WHAT THE TASK REQUIRES: Set down only what runs from the line containing "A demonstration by" through the last line of the data, exactly as it reads.

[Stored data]
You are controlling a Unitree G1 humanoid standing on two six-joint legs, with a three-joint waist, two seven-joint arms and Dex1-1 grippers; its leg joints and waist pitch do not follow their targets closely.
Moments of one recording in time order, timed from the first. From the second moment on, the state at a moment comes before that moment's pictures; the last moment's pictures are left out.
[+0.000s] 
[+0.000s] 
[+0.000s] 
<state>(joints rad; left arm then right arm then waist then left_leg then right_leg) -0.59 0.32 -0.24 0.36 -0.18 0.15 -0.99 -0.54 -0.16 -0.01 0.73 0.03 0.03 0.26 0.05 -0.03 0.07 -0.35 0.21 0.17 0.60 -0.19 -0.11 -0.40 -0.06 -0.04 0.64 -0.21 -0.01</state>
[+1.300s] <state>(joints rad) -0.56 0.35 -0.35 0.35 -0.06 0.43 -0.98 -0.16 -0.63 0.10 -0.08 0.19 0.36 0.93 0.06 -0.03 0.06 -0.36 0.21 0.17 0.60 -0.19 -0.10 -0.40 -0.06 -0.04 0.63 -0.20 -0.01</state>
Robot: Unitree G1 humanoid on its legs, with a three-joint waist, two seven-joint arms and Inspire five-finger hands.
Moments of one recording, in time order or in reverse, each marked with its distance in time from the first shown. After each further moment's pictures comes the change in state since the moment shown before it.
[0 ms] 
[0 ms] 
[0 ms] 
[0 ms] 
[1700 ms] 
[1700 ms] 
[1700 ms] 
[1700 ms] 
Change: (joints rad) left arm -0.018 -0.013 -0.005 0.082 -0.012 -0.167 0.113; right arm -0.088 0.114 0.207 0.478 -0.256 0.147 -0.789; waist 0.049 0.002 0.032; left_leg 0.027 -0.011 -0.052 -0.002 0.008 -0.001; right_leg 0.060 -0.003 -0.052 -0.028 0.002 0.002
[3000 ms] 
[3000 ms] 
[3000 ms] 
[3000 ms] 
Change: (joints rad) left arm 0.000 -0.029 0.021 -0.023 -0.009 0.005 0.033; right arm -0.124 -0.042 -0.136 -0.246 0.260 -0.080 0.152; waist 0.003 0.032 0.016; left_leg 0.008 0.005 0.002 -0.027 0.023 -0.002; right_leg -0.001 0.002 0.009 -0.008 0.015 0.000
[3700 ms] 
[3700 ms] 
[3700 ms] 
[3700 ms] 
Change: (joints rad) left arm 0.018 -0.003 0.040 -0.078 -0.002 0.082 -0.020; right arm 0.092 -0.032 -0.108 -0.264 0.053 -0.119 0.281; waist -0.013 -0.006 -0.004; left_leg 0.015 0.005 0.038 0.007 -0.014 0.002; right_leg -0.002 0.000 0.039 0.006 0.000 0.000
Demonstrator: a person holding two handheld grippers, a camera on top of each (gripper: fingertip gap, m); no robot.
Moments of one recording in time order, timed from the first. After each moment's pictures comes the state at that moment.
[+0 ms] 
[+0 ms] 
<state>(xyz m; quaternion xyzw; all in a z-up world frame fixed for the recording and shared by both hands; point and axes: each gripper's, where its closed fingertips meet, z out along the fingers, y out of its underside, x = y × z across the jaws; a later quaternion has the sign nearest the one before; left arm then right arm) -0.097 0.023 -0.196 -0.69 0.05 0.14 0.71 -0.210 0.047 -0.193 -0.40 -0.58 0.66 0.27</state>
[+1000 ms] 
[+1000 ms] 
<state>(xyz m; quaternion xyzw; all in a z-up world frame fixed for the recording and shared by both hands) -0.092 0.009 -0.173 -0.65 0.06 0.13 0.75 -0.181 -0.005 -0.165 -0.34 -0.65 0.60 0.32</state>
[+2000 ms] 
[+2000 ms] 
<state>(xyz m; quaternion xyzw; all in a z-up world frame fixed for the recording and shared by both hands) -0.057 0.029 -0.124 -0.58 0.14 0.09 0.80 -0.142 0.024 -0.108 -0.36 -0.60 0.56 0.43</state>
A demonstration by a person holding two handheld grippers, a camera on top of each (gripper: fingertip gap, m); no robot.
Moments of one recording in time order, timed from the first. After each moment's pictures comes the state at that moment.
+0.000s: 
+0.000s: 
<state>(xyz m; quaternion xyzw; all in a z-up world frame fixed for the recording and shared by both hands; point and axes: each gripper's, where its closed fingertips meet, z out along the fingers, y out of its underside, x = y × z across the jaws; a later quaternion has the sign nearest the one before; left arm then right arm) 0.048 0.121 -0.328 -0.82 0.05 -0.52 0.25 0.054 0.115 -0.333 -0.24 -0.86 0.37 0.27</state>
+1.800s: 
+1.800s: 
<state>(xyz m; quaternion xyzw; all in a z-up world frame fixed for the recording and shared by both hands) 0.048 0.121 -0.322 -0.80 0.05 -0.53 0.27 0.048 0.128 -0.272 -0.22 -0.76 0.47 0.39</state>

WRITTEN RESPONSE:
A demonstration by a person holding two handheld grippers, a camera on top of each (gripper: fingertip gap, m); no robot.
Moments of one recording in time order, timed from the first. After each moment's pictures comes the state at that moment.
+0.000s: 
+0.000s: 
<state>(xyz m; quaternion xyzw; all in a z-up world frame fixed for the recording and shared by both hands; point and axes: each gripper's, where its closed fingertips meet, z out along the fingers, y out of its underside, x = y × z across the jaws; a later quaternion has the sign nearest the one before; left arm then right arm) 0.048 0.121 -0.328 -0.82 0.05 -0.52 0.25 0.054 0.115 -0.333 -0.24 -0.86 0.37 0.27</state>
+1.800s: 
+1.800s: 
<state>(xyz m; quaternion xyzw; all in a z-up world frame fixed for the recording and shared by both hands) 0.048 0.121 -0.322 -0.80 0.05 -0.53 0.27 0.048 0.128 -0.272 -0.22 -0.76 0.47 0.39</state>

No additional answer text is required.